▶ WORK ITEM
Your answer must consist of exactly the lines below, starting with the line with "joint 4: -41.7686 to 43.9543" and going on through the line with "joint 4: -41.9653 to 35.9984", and nothing else.

▶ RECORDED DATA

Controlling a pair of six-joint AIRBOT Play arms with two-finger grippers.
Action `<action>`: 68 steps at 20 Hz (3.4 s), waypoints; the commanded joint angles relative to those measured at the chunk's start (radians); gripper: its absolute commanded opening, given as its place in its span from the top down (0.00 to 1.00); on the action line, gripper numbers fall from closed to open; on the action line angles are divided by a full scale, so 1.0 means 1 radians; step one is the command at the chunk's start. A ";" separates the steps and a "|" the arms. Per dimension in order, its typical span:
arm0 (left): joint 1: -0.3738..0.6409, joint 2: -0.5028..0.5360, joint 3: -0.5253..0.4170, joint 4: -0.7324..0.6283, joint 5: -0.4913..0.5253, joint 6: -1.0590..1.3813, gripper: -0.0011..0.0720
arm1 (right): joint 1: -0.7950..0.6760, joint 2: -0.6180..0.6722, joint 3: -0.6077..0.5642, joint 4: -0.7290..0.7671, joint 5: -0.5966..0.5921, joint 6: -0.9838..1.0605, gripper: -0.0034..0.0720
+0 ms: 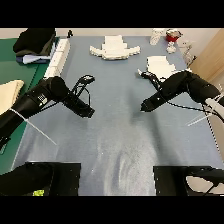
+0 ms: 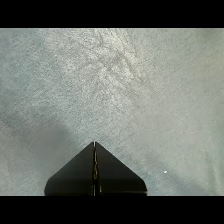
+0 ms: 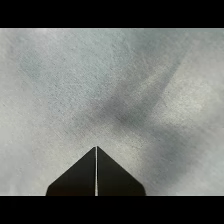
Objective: Fold the box.
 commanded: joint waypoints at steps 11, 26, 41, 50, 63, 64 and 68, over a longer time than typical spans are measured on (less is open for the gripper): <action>0.001 0.001 0.000 0.000 0.000 0.000 0.96 | 0.000 -0.001 0.000 0.001 0.000 0.000 0.95; 0.001 0.001 0.000 0.000 0.000 0.000 0.96 | -0.287 -0.181 0.407 -0.359 -0.047 0.610 0.65; 0.001 0.001 0.000 0.000 0.000 0.000 0.96 | -0.565 -0.825 1.045 -0.044 0.027 0.512 0.64; 0.001 0.001 0.000 0.000 0.000 0.000 0.96 | -0.565 -0.771 1.045 0.056 -0.112 0.475 0.95; 0.001 0.001 0.000 0.000 0.000 0.000 0.96 | -0.482 -0.301 0.321 0.094 -0.192 0.406 0.96; 0.001 0.001 0.000 0.000 0.000 0.000 0.96 | -0.471 -0.222 0.210 0.094 -0.145 0.406 0.96; 0.001 0.001 0.000 0.000 0.000 0.000 0.96 | -0.420 0.077 -0.134 0.094 -0.071 0.406 0.96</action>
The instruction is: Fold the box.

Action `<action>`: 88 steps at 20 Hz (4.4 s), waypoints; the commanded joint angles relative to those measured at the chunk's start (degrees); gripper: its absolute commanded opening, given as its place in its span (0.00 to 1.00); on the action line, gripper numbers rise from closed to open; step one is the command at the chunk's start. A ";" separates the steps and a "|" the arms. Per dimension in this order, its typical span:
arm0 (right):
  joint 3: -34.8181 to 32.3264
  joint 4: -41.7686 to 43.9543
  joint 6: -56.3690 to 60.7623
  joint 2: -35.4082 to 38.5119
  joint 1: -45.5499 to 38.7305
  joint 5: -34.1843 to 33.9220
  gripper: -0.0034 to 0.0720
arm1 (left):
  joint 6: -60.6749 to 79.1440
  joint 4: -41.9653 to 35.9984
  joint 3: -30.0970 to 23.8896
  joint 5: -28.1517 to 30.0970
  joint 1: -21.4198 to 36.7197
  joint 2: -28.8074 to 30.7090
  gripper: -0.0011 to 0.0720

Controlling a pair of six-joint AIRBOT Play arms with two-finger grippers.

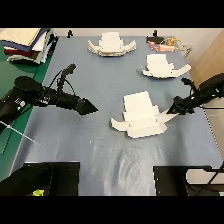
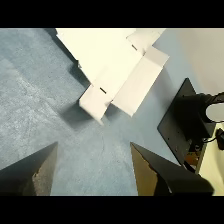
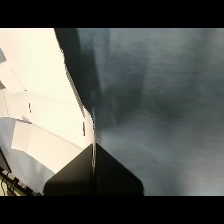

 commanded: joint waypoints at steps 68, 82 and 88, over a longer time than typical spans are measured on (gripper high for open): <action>-40.46 6.34 0.96 40.28 31.61 34.73 0.07 | 13.66 -10.34 8.44 -10.21 -9.62 -32.28 0.04; -24.85 -26.38 21.27 40.28 31.54 33.22 0.43 | 25.81 4.52 8.81 -0.52 -16.24 -16.13 0.03; -24.59 -25.29 25.05 40.28 31.54 33.27 0.43 | 33.16 4.59 -1.86 12.26 -21.77 -3.87 0.03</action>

▶ OUTPUT OF THE TASK
  joint 4: -41.7686 to 43.9543
  joint 6: -56.3690 to 60.7623
  joint 2: -35.4082 to 38.5119
  joint 1: -45.5499 to 38.7305
  joint 5: -34.1843 to 33.9220
  gripper: -0.0034 to 0.0720
arm1 (left):
  joint 6: -60.6749 to 79.1440
  joint 4: -41.9653 to 35.9984

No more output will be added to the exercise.